Por indicación del capuchino, el rey de Polonia asumió el mando, y el ejército llegó a las puertas de Viena cuando la ciudad, ya en las últimas, estaba a punto de capitular. Al alba del 12 de septiembre de aquel 1683, el religioso celebró la misa sobre el Kahlenberg, la colina que está sobre la ciudad, ayudado en el altar por los reyes y los príncipes de la coalición. Tras una inflamada predicación en una mezcla de italiano, alemán y latín, manteniendo en alto su cruz de madera, el padre Marco se hincó de rodillas rezando, mientras las tropas avanzaban al asalto. Los cristianos eran la mitad que los musulmanes, y a diferencia de éstos, no contaban con artillería. Pero el ímpetu con que se lanzaron contra los soldados de Alá arrasó la defensa. La batalla fue violentísima y breve. En pocas horas 20.000 turcos cayeron sobre el terreno y los supervivientes huyeron, abandonando todo, incluido el harén «móvil» del Gran Visir. La amenaza islámica en el corazón mismo de Europa había sido desbaratada. El padre Aviano estuvo entre los primeros que entraron en la Viena liberada y celebró el «Te Deum» en la catedral.

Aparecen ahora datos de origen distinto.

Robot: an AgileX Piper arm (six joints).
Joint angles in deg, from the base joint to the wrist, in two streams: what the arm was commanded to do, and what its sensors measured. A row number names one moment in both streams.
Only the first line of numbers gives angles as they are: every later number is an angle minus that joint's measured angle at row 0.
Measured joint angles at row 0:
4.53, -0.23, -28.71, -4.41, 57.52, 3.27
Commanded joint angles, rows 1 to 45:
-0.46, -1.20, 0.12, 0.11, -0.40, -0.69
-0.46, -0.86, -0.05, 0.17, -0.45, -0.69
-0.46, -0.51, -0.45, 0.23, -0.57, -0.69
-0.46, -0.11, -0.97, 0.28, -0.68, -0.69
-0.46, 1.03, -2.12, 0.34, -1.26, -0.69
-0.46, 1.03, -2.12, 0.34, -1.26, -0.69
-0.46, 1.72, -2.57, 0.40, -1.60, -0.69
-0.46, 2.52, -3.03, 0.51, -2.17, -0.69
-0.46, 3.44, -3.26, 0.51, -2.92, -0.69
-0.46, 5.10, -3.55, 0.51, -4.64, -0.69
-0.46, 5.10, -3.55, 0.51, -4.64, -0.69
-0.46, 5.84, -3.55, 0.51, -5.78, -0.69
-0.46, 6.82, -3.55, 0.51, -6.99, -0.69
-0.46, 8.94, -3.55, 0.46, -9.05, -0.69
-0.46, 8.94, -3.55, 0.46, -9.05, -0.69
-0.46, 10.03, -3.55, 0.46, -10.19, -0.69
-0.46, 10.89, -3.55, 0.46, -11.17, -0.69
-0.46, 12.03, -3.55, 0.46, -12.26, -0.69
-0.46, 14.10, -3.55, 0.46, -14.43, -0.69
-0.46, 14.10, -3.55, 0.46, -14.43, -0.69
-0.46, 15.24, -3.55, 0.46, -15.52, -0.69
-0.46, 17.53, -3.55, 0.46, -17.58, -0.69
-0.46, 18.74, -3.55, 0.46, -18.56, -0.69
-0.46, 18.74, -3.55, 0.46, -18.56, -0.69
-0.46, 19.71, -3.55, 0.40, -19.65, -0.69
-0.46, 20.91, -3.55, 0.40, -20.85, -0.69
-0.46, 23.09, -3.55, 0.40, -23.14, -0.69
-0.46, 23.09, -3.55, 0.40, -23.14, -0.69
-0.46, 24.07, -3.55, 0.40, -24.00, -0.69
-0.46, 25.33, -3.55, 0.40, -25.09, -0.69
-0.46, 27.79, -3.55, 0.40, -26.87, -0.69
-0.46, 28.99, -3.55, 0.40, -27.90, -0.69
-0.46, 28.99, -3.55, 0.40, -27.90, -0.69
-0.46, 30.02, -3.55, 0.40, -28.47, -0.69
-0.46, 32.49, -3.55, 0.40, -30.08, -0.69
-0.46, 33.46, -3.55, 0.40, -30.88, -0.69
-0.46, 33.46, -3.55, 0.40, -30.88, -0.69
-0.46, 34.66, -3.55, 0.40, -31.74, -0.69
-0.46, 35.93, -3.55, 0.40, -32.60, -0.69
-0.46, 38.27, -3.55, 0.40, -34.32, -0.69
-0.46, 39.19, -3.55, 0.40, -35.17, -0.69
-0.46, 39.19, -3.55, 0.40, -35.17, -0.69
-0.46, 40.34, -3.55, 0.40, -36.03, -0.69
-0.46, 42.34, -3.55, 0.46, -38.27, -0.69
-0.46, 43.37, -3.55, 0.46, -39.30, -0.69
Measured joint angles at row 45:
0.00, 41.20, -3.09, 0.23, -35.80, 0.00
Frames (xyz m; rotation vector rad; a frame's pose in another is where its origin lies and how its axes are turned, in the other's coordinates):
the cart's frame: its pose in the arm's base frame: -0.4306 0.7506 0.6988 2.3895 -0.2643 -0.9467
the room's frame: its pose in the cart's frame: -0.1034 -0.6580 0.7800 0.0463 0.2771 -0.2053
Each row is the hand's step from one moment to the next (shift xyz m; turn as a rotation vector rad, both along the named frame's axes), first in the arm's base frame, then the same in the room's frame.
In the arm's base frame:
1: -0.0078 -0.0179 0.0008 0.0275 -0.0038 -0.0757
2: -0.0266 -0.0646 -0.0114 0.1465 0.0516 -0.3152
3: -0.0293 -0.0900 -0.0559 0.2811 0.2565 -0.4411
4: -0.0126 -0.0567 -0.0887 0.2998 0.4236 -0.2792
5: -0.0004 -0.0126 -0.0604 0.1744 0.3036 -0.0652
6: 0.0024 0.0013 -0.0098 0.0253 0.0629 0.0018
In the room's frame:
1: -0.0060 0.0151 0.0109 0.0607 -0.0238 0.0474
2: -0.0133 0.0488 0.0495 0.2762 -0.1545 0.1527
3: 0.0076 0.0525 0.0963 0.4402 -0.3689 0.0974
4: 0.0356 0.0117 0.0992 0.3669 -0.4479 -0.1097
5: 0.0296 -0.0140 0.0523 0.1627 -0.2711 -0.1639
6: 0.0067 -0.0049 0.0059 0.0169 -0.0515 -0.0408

En los años siguientes, su incansable actividad fue decisiva para la liberación de Budapest y de Belgrado. Si los turcos fueron acosados y rechazados hacia Estambul, el mérito fue de la «Liga Santa», en la que el capuchino había logrado que entrara también Venecia, siempre ambigua y vacilante. Cuando murió, en su pobre celda lloraban, de rodillas, el emperador y su mujer: quisieron que el humilde religioso a quien se debía la salvación de Europa, fuese enterrado en su mausoleo.

Las trágicas circunstancias hicieron de Marco de Aviano un extraordinario alentador de heroísmos guerreros, un habilísimo diplomático por la causa de la unidad cristiana. Pero en realidad era un hombre de paz, completamente ajeno a las intrigas políticas: un fraile que vivió fiel a la regla franciscana y que ejercitó hasta el final las virtudes cristianas, siempre nostálgico de la paz del claustro.

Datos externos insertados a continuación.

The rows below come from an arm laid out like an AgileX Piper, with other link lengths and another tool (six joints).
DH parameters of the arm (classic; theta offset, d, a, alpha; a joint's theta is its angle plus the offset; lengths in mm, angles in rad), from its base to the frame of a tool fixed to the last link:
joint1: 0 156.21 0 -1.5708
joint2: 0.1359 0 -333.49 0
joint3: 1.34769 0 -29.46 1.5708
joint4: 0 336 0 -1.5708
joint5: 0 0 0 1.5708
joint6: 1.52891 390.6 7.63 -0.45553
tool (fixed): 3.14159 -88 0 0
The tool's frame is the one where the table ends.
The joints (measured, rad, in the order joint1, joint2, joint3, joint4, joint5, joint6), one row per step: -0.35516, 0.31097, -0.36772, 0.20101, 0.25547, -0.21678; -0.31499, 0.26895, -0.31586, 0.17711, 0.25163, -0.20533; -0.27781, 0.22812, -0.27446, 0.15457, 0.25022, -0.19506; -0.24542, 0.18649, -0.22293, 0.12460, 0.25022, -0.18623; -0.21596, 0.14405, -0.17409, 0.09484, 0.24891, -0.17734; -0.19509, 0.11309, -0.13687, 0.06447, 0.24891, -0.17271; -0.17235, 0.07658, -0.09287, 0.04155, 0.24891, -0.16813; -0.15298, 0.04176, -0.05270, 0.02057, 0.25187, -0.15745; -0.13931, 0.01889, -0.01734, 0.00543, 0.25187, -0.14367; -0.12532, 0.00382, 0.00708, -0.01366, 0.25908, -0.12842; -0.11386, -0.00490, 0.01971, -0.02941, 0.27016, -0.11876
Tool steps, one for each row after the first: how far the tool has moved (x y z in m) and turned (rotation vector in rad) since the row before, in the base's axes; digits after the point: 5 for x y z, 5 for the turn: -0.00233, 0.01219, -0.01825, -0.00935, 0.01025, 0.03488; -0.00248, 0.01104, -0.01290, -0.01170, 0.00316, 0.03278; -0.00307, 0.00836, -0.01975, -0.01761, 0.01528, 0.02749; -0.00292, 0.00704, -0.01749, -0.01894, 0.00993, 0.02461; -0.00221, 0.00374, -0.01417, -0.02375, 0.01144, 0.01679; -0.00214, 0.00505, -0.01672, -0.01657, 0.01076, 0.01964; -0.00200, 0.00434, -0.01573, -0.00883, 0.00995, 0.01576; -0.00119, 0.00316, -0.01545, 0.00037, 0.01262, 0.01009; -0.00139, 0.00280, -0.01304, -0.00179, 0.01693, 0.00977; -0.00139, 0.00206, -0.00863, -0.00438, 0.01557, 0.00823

Bueno y generoso, alejado de todo fanatismo y contrario a toda crueldad, siempre se afanó en salvar vidas, por mitigar la suerte de los prisioneros, por exhortar al perdón, a la misericordia, a la búsqueda del acuerdo. Si intervino en la guerra no fue más que en legítima defensa de una cristiandad agredida. Se lanzó a aconsejar planos estratégicos a los generales y tratados a los gobernantes, pero siempre y sólo para alejar la amenaza mortal de la Europa cristiana. No fue por casualidad que los musulmanes de su tiempo le miraran con respeto, cuando no con admiración. Sólo el fundamentalismo reciente lo ha transformado en un «enemigo», hasta el punto de obligar a medidas extraordinarias de seguridad cuando, dentro de pocos meses, el Papa lo elevará, «urbi et orbi», a la gloria.